All of the LGD breeds are known for challanging fences. I have electric wire inside my woven wire fence and also a strand on top. I cross fence with with just 3 strands of hot wire and the boys have never even considered going through it. They learned early on to respect the electric wire so I have not had any problems. Anatolian/pyr crosses seem to be really popular and I like the fact that the litter is more anatolian than it is GP. It should have a bit more of the temperment and shorter coat of an Anatolian.


----------



## Guest (Feb 22, 2012)

Lenape Sadie - My LGD's are contained in a 4 rail vinyl horse fence with 2 strands of electric between the bottom two rails. On the gates I just have a single hot strand at the top with a rubber handle for entering. Just one zap and they have never tested it a second time. They are very smart. I have not found they are hard to fence, but then neither are my goats that most comment they have a hard time with.

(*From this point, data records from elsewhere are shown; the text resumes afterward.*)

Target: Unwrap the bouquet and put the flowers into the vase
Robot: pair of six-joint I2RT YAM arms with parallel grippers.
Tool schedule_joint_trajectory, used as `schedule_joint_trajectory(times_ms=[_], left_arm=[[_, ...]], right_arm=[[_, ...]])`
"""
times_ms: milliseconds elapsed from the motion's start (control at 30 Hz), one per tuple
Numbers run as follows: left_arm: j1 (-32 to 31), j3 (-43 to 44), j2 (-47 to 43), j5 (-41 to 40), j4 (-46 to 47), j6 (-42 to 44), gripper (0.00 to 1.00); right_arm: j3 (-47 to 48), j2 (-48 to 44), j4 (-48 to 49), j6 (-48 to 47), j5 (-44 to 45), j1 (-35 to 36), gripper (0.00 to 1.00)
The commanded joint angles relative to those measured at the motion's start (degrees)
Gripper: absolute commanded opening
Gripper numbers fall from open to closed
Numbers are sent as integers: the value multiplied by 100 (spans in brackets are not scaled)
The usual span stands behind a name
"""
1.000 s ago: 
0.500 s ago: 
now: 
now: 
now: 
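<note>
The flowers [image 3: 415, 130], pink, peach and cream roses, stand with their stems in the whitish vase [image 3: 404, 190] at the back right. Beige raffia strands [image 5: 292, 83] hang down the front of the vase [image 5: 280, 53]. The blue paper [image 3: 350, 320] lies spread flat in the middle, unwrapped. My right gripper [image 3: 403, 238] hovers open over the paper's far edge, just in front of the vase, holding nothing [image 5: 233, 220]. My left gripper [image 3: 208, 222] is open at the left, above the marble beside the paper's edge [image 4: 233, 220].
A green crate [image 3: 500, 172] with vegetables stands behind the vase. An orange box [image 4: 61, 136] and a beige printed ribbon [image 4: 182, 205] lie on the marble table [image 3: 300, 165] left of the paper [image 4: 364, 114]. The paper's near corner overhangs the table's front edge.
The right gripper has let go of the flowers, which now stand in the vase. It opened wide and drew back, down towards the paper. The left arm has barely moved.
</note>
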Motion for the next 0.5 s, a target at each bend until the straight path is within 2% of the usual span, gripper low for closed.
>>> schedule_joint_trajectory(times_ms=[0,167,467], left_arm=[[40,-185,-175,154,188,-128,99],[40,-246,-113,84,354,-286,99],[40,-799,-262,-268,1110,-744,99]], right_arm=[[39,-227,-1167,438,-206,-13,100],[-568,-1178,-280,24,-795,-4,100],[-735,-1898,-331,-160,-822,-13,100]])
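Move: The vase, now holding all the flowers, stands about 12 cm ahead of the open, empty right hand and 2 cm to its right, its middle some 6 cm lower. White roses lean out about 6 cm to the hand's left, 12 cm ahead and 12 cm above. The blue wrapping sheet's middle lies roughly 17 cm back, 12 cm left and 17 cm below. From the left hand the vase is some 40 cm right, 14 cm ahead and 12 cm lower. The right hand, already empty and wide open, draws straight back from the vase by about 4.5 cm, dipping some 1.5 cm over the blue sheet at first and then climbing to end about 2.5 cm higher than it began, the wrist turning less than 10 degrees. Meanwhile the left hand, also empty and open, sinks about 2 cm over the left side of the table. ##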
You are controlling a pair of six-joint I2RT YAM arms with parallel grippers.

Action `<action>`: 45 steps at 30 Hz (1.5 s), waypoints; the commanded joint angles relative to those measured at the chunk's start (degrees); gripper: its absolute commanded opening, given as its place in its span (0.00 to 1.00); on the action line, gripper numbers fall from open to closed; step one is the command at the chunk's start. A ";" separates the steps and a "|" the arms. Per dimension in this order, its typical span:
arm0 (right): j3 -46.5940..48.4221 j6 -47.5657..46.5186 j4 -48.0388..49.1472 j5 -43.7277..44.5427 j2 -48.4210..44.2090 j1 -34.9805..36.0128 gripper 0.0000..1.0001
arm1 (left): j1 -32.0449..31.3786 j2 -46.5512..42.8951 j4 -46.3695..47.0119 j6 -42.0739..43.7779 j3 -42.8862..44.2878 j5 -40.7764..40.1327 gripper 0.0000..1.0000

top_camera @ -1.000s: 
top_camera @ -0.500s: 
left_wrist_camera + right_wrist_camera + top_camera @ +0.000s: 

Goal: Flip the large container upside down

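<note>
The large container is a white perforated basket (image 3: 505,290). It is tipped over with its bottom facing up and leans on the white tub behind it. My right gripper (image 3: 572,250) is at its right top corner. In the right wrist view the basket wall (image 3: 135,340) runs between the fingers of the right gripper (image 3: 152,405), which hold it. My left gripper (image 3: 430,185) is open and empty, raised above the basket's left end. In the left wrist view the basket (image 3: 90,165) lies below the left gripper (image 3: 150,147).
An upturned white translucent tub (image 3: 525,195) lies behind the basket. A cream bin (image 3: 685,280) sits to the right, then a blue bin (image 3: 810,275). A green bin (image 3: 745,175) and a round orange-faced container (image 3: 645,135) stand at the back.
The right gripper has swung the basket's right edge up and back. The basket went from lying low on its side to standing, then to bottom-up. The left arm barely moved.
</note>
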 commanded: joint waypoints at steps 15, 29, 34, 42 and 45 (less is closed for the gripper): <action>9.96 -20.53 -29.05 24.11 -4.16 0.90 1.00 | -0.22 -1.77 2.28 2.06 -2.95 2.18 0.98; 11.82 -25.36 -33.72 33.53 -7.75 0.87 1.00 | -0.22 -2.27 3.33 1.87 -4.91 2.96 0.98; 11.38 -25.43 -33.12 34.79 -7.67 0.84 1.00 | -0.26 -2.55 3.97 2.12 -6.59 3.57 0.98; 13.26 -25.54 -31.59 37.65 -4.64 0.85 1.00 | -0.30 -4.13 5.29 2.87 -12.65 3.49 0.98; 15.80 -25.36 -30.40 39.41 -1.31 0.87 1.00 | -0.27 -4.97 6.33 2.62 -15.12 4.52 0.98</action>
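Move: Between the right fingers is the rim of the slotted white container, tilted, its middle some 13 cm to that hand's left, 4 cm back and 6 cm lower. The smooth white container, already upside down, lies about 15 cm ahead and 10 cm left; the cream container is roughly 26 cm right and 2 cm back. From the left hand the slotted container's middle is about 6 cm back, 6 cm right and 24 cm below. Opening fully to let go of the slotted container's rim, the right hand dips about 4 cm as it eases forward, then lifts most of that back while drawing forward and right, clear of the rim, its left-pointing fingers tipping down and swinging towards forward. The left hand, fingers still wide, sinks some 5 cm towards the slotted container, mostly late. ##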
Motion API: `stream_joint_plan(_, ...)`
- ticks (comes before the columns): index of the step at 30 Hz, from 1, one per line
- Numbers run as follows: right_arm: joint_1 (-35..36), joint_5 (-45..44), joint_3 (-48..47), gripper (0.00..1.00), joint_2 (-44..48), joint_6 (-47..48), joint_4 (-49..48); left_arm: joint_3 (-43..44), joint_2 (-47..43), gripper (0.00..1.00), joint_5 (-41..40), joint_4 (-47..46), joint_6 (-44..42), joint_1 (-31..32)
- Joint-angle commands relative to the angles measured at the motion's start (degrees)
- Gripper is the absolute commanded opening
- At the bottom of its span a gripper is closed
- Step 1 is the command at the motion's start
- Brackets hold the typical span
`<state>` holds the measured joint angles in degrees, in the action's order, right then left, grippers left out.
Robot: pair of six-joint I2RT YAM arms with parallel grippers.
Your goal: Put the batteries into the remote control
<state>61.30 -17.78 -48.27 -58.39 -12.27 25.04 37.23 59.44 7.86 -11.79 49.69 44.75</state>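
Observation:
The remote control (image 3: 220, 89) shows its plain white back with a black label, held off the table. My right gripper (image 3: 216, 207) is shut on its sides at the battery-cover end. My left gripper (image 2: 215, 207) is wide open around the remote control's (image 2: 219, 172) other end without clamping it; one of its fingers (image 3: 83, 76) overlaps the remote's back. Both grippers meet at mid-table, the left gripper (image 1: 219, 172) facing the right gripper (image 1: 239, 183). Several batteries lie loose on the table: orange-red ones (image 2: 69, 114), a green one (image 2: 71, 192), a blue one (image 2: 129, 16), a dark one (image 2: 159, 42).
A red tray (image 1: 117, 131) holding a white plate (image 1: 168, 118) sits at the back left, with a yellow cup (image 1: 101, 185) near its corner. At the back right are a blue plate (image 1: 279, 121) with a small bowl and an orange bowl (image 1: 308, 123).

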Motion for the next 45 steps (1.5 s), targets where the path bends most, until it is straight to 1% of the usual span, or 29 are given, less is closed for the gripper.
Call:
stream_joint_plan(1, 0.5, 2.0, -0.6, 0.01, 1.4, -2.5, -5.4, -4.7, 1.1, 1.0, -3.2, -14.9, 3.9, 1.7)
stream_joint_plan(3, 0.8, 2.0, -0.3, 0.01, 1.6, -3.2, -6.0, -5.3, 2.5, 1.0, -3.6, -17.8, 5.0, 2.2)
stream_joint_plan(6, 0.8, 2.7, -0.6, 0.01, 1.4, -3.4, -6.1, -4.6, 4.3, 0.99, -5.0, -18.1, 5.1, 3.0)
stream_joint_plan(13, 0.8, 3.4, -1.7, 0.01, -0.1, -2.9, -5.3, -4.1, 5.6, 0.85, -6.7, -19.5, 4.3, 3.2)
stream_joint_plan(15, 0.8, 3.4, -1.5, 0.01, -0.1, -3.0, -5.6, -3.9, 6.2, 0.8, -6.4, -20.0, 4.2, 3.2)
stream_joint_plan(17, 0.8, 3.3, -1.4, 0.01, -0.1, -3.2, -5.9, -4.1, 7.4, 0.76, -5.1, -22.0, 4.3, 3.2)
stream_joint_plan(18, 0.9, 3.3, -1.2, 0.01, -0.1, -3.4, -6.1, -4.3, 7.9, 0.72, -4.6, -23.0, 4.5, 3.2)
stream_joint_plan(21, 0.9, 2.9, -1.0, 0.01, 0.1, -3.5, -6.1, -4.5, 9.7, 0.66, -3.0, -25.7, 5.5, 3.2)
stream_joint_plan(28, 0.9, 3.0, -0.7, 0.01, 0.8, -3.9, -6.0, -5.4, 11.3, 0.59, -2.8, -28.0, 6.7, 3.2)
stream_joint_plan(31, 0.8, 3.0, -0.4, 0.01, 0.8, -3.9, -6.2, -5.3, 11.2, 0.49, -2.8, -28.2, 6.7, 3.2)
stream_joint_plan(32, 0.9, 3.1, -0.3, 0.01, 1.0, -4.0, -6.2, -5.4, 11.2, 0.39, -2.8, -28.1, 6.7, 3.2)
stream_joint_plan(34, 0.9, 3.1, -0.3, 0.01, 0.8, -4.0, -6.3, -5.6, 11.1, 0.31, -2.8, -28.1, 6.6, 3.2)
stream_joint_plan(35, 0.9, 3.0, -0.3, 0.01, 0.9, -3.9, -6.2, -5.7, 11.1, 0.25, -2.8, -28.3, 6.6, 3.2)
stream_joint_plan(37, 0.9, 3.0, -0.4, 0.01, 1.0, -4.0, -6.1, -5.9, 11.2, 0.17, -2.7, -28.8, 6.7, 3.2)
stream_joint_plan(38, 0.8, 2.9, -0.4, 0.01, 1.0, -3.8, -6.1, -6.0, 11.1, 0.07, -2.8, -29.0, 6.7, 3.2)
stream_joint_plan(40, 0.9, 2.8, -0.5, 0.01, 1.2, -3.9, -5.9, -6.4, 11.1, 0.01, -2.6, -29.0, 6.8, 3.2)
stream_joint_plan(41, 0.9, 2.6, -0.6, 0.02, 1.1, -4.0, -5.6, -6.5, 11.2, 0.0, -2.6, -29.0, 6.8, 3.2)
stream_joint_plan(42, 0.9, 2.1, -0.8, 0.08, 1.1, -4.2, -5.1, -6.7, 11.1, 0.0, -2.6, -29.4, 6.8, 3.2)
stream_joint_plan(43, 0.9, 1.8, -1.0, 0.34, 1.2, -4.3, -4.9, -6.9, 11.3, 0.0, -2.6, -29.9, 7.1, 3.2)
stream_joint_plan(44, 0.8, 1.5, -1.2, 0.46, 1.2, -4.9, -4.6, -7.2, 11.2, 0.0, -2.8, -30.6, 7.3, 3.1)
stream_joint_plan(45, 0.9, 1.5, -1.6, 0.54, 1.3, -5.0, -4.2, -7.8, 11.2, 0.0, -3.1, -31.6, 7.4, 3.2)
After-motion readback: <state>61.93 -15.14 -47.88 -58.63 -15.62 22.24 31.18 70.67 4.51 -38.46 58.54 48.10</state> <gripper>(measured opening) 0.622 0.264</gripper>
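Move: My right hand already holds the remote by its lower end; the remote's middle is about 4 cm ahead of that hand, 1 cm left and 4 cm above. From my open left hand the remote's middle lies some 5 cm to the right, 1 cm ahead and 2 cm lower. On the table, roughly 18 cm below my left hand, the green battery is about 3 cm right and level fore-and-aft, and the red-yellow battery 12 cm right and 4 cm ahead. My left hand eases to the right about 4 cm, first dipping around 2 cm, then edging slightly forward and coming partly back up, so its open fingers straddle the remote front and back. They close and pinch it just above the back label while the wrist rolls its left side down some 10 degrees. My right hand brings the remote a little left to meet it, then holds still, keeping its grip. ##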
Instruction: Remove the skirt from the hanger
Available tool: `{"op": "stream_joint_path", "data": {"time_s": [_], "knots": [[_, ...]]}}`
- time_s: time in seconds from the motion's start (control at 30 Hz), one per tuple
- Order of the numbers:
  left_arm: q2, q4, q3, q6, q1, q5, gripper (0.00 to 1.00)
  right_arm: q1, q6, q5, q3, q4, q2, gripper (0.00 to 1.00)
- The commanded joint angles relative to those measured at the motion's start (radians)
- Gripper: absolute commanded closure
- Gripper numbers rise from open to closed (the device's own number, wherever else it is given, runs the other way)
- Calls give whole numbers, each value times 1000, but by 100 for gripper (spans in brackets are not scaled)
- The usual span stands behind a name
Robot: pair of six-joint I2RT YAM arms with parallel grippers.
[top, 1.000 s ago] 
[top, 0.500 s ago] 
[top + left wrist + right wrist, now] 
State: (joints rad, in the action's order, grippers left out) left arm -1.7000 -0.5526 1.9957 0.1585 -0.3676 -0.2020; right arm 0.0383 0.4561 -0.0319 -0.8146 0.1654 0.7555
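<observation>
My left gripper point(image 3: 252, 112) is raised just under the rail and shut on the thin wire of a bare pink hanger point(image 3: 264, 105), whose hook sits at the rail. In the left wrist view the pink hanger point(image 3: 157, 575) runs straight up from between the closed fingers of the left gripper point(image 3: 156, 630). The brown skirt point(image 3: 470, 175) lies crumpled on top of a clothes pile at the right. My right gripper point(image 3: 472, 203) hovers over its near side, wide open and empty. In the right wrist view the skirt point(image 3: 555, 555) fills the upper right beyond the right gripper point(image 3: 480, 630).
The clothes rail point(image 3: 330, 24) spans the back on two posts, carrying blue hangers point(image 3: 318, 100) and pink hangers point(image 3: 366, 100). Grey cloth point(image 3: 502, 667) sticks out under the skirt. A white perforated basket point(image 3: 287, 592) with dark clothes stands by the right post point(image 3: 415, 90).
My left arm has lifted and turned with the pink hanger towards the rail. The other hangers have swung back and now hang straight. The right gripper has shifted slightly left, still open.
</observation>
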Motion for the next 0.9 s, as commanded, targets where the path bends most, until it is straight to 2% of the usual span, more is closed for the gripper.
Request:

Good luck with your search. I'm sure you will find the right dog(s) that fit your needs.


----------



## BarbadosSheep (Jun 27, 2011)

yep....mine are not hard to fence either, but I know a woman who's male Anatolian will go right through a woven wire fence AND electric in persuit of a coyote. But I don't know if he got zapped as a pup. Maybe if they learn a healthy respect for it when they are pups they won't challange it.


----------



## Cheryl aka JM (Aug 7, 2007)

My electric fence will "Ring your bell" and it's rung each of the dogs bells at least once. I've not seen them even consider going through a fence...any fence. Apparently a good initial lesson is what it takes.


----------



## Goat Servant (Oct 26, 2007)

I too favor Anatolians. Its the only kind we have. One is more reserved & will only "come" when he wants to.
The other will get between me & another goat if I am petting her, wanting some loving too. 
Dep is much more aggressive. If a stranger ever got in with the goats Im not too sure about safety. He does not trust one of our helpers, has been known to nip him lightly in the butt while trying to pet one of his little girls. It was cool to watch him eye this fella, get up slowly & sneak over toward him with a low soft growl, making eye contact with me saying "Are you sure this guy is OK *I* dont want him touching *my* stock!"
On the other hand he has accepted our then 8yr old grandson helping bottle feed. He does a warning bark when his mother & he pull in. When GrSon calls "Hi Dep!" He knows it's ok. Our daughter cant do that she has never been in. 
Their sheer size is enough to make someone think twice. I lost a customer because they are afraid of them.


----------



## Lenape Sadie (Jan 18, 2012)

I'm a big fan of very hot fences myself so that should work out nicely.

My question is do you give them run of the place or lock them in the individual paddocks with the stock? If they have the run of the place do you make them special entrances into the paddocks so they can go in and out as they wish.

I'm talking three small herds rotating through say ten small paddocks all inside a perimeter fence!


----------



## Cheryl aka JM (Aug 7, 2007)

I put them in the pens with the stock. I run two adult dogs ~Anatolian Cricket, Grt Pyr Tater in seperate pens now and a younger dog ~ Anatolian Mayhem runs with her mother Cricket right now but will be moving to work with Tater later this week. The goats are about to freshen and Cricket is my best dog with new babies. I'm not ready to try Mayhem and see how she does with new babies so she will run with tater till after the goats freshen. I have two "House dogs" that run the property the house is on. Not LGDs, they are a Rott and a Mongrel.


----------